(What to produce):
Nothing but a full, exact copy of the data is needed.

(Records for this task):
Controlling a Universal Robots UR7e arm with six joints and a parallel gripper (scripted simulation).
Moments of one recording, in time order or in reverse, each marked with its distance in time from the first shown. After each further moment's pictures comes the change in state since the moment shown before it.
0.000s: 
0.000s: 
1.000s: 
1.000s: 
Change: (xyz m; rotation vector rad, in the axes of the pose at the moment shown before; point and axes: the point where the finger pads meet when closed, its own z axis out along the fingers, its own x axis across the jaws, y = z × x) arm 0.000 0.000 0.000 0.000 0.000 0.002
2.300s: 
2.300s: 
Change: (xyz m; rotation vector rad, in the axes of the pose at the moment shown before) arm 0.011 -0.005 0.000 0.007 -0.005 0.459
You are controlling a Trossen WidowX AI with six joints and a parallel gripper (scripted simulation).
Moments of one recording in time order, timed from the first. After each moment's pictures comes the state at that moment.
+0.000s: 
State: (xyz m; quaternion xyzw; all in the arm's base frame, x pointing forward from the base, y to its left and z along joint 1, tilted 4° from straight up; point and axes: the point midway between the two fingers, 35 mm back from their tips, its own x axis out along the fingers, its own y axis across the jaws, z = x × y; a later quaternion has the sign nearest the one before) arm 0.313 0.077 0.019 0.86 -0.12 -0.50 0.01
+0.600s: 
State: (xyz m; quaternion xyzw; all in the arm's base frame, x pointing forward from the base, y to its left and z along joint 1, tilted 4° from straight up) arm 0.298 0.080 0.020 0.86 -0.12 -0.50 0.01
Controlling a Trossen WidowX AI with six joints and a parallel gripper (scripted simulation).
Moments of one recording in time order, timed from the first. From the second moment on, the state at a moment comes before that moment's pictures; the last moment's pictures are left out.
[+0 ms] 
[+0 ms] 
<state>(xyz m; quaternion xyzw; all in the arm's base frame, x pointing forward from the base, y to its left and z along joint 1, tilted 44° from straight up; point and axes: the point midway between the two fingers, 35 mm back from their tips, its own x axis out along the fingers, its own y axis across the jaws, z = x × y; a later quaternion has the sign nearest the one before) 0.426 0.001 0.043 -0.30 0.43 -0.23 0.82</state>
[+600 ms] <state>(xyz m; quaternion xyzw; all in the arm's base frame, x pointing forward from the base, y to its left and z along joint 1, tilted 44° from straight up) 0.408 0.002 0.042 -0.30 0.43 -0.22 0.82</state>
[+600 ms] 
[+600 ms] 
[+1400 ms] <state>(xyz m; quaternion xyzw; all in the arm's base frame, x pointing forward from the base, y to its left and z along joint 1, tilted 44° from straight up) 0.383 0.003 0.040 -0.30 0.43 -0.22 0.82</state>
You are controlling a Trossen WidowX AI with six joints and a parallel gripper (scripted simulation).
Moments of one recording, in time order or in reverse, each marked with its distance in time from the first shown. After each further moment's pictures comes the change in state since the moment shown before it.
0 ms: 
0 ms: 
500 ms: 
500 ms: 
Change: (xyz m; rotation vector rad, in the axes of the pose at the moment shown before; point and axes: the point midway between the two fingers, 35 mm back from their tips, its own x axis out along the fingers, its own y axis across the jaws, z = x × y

(Task answer):
Controlling a Universal Robots UR7e arm with six joints and a parallel gripper (scripted simulation).
Moments of one recording, in time order or in reverse, each marked with its distance in time from the first shown. After each further moment's pictures comes the change in state since the moment shown before it.
0.000s: 
0.000s: 
1.000s: 
1.000s: 
Change: (xyz m; rotation vector rad, in the axes of the pose at the moment shown before; point and axes: the point where the finger pads meet when closed, its own z axis out along the fingers, its own x axis across the jaws, y = z × x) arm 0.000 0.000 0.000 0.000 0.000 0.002
2.300s: 
2.300s: 
Change: (xyz m; rotation vector rad, in the axes of the pose at the moment shown before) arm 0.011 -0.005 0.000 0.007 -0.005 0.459
You are controlling a Trossen WidowX AI with six joints and a parallel gripper (scripted simulation).
Moments of one recording in time order, timed from the first. After each moment's pictures comes the state at that moment.
+0.000s: 
State: (xyz m; quaternion xyzw; all in the arm's base frame, x pointing forward from the base, y to its left and z along joint 1, tilted 4° from straight up; point and axes: the point midway between the two fingers, 35 mm back from their tips, its own x axis out along the fingers, its own y axis across the jaws, z = x × y; a later quaternion has the sign nearest the one before) arm 0.313 0.077 0.019 0.86 -0.12 -0.50 0.01
+0.600s: 
State: (xyz m; quaternion xyzw; all in the arm's base frame, x pointing forward from the base, y to its left and z along joint 1, tilted 4° from straight up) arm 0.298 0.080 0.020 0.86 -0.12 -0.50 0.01
Controlling a Trossen WidowX AI with six joints and a parallel gripper (scripted simulation).
Moments of one recording in time order, timed from the first. From the second moment on, the state at a moment comes before that moment's pictures; the last moment's pictures are left out.
[+0 ms] 
[+0 ms] 
<state>(xyz m; quaternion xyzw; all in the arm's base frame, x pointing forward from the base, y to its left and z along joint 1, tilted 44° from straight up; point and axes: the point midway between the two fingers, 35 mm back from their tips, its own x axis out along the fingers, its own y axis across the jaws, z = x × y; a later quaternion has the sign nearest the one before) 0.426 0.001 0.043 -0.30 0.43 -0.23 0.82</state>
[+600 ms] <state>(xyz m; quaternion xyzw; all in the arm's base frame, x pointing forward from the base, y to its left and z along joint 1, tilted 44° from straight up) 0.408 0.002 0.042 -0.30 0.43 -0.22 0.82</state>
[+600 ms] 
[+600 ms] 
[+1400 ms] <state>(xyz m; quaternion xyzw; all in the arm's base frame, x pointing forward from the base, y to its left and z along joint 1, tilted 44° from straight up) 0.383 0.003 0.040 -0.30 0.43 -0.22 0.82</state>
You are controlling a Trossen WidowX AI with six joints and a parallel gripper (scripted simulation).
Moments of one recording, in time order or in reverse, each marked with its distance in time from the first shown. After each further moment's pictures comes the change in state since the moment shown before it.
0 ms: 
0 ms: 
500 ms: 
500 ms: 
Change: (xyz m; rotation vector rad, in the axes of the pose at the moment shown before; point and axes: the point midway between the two fingers, 35 mm back from their tips, its own x axis out along the fingers, its own y axis across the jaws, z = x × y

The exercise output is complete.